»»

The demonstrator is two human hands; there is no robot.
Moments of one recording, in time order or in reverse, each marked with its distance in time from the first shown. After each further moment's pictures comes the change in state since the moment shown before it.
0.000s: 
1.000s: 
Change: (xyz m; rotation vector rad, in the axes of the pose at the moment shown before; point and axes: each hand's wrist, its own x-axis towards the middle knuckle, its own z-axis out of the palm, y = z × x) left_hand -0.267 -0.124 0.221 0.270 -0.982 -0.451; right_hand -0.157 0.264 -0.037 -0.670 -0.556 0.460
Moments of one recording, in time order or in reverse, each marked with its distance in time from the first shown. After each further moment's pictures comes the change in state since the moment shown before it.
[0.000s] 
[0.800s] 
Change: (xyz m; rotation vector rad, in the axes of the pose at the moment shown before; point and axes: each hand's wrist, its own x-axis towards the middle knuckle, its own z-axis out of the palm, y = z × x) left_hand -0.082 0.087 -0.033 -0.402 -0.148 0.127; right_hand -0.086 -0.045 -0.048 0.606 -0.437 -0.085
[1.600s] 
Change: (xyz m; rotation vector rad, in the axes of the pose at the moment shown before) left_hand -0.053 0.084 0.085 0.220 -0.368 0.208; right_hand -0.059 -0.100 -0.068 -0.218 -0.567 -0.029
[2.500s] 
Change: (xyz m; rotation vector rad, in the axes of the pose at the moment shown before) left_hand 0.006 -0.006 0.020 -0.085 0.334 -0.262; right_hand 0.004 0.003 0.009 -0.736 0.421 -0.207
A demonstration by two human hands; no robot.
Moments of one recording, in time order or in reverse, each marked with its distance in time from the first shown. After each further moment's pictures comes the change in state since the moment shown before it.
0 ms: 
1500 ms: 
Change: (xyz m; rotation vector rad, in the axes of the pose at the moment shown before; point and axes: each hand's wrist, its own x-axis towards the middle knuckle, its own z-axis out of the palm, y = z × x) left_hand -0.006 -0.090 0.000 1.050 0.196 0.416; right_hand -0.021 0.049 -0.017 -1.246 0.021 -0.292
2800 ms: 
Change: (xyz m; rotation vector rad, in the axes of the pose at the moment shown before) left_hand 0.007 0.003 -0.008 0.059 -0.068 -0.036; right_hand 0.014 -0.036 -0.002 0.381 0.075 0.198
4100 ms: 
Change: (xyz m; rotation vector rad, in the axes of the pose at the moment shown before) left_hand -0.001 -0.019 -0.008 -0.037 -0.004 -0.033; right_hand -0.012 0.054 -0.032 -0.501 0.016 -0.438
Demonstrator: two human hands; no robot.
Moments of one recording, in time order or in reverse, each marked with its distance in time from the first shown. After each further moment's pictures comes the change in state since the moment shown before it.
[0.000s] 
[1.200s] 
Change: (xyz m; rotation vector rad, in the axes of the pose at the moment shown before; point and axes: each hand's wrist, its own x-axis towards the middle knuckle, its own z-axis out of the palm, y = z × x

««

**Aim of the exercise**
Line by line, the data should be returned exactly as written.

**Exercise solution**
The demonstrator is two human hands; there is no robot.
Moments of one recording, in time order or in reverse, each marked with its distance in time from the first shown. After each further moment's pictures comes the change in state since the moment shown before it.
0.000s: 
1.000s: 
Change: (xyz m; rotation vector rad, in the axes of the pose at the moment shown before; point and axes: each hand's wrist, its own x-axis towards the middle knuckle, its own z-axis out of the palm, y = z × x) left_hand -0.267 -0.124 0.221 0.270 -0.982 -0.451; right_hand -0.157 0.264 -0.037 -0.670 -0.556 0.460
Moments of one recording, in time order or in reverse, each marked with its distance in time from the first shown. After each further moment's pictures comes the change in state since the moment shown before it.
[0.000s] 
[0.800s] 
Change: (xyz m; rotation vector rad, in the axes of the pose at the moment shown before; point and axes: each hand's wrist, its own x-axis towards the middle knuckle, its own z-axis out of the palm, y = z × x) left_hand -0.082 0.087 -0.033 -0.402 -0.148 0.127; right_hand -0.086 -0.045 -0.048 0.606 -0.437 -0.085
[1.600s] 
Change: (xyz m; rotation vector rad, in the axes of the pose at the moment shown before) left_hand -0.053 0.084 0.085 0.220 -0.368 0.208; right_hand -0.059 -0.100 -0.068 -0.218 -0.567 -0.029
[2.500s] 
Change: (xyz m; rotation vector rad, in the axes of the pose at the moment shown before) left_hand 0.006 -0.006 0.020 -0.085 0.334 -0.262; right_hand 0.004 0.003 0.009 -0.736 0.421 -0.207
A demonstration by two human hands; no robot.
Moments of one recording, in time order or in reverse, each marked with its distance in time from the first shown. After each further moment's pictures comes the change in state since the moment shown before it.
0 ms: 
1500 ms: 
Change: (xyz m; rotation vector rad, in the axes of the pose at the moment shown before; point and axes: each hand's wrist, its own x-axis towards the middle knuckle, its own z-axis out of the palm, y = z × x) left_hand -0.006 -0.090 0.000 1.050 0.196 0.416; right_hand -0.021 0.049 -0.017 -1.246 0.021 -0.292
2800 ms: 
Change: (xyz m; rotation vector rad, in the axes of the pose at the moment shown before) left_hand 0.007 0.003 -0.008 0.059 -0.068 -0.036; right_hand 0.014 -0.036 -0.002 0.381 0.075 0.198
4100 ms: 
Change: (xyz m; rotation vector rad, in the axes of the pose at the moment shown before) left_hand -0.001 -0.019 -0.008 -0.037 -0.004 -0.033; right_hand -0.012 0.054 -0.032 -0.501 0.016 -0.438
Demonstrator: two human hands; no robot.
Moments of one recording, in time order or in reverse, each marked with its distance in time from the first shown. After each further moment's pictures comes the change in state since the moment shown before it.
[0.000s] 
[1.200s] 
Change: (xyz m; rotation vector rad, in the axes of the pose at the moment shown before; point and axes: each hand's wrist, its own x-axis towards the middle knuckle, its own z-axis out of the palm, y = z × x

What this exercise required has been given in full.